Aligner2024 / aligner

Achieving Efficient Alignment through Learned Correction
https://aligner2024.github.io/
102 stars 5 forks source link

Aligner-7B improves 11 different LLMs by 21.9% in helpfulness and 23.8% in harmlessness on average (GPT-4 by 17.5% and 26.9%). #1

Closed iGangao closed 5 months ago

iGangao commented 6 months ago

Aligner-7B improves 11 different LLMs by 21.9% in helpfulness and 23.8% in harmlessness on average (GPT-4 by 17.5% and 26.9%). When finetuning (strong) Llama270B with (weak) Aligner-13B’s supervision, we can improve Llama2 by 8.2% in helpfulness and 61.6% in harmlessness.

Has the output after Aligner been evaluated on other indicators?

Aligner2024 commented 6 months ago

Hi, @iGangao,

First of all, we would like to express our sincere apologies for not being able to answer your questions in a timely manner, because our email address is anonymous, so we did not receive the information in time. We will answer your questions in detail next.

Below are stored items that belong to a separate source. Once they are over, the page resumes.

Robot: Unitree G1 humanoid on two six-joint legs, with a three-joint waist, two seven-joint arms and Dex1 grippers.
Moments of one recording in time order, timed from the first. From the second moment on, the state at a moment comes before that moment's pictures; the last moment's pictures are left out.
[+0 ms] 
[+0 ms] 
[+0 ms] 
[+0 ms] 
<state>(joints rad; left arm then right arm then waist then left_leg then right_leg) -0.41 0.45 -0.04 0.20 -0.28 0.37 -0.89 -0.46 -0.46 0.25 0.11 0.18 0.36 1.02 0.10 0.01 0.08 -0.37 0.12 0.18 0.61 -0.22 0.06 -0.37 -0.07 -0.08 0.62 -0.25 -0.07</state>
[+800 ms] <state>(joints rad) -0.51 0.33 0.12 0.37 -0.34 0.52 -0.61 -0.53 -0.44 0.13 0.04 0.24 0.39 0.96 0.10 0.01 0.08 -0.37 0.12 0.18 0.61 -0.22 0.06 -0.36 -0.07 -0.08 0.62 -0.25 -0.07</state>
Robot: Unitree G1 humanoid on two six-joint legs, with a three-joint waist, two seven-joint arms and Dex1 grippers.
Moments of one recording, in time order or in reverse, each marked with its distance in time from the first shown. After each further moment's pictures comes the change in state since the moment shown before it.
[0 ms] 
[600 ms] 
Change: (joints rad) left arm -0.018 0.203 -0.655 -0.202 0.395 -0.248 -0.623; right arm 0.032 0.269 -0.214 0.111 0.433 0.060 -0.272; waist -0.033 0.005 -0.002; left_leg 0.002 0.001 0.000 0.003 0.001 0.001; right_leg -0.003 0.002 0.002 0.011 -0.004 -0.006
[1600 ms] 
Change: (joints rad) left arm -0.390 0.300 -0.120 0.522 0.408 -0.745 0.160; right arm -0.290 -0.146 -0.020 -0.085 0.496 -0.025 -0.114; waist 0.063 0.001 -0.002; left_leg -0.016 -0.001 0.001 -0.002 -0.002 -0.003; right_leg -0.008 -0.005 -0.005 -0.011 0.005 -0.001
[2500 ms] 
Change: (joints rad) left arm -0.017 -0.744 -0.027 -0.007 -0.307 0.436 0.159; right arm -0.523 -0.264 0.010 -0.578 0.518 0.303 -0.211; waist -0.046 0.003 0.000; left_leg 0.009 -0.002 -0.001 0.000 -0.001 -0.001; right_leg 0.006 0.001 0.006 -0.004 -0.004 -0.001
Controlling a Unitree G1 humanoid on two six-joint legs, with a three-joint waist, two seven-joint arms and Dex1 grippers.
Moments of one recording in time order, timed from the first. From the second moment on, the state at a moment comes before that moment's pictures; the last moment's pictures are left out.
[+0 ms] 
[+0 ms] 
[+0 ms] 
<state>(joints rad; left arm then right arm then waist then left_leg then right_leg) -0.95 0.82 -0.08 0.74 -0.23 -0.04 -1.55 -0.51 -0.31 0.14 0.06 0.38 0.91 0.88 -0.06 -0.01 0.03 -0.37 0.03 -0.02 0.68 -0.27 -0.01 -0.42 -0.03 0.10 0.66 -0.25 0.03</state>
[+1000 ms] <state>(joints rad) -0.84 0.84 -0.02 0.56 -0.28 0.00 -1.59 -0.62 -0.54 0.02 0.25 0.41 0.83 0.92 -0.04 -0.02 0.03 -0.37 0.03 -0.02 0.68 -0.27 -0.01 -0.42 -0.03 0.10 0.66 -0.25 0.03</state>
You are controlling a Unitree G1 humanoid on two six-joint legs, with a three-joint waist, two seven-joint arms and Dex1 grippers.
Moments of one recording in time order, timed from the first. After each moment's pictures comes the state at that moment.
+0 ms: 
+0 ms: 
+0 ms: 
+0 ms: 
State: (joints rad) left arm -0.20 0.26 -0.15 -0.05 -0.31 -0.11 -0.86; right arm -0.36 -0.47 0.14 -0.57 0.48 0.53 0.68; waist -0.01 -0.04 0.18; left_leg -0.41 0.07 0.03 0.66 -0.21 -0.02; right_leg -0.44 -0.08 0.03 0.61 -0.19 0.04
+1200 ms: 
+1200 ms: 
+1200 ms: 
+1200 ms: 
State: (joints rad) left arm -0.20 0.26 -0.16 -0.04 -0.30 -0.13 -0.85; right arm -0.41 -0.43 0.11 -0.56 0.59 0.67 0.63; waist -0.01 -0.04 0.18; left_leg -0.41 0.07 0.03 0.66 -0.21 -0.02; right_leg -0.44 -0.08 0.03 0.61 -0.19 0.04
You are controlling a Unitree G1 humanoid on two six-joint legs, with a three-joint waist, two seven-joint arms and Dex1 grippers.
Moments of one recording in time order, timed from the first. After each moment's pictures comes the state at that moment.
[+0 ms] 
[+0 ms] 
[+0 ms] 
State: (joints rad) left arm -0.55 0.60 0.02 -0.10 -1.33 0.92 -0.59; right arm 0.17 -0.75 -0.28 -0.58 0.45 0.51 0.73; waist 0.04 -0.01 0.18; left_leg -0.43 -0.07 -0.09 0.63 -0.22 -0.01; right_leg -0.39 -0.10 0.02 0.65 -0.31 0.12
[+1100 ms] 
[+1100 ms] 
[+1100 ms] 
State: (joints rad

As mentioned in our paper [https://aligner2024.github.io/materials/Aligner_anonymous.pdf], we further validated Aligner's ability to incorporate other to-align aspects.

Following the design of Empathetic Dialogue dataset, we selected a 4K training set and a 1.5K test set from its public available dataset (ensuring the dataset is used appropriately and is free of leakage). We utilized the train set to perform finetune on Aligner-7B and Aligner-13B to enhance their empathetic abilities.

The fine-tuned Empathy-Aligner-7B and Empathy-Aligner-13B were not only able to improve the empathetic capacity of more than 50% of GPT-4's responses, significantly surpassing the original Aligner model, but also saw an improvement in helpfulness after finetuning.

Detailed experimental results are shown in the Table 16 in our paper.

This experiment demonstrates the Aligner models' outstanding capabilities in other domains and the low cost and high efficiency of adding features to Aligners.

Detailed information can be found in the paper Appendix C.5.

We have also tested additional indicators (such as coding, mathematical, and dialogue capabilities) and will update our paper soon at [https://aligner2024.github.io/materials/Aligner_anonymous.pdf].

Once again, we sincerely apologize for the delay in answering and hope that our answer will be helpful to you.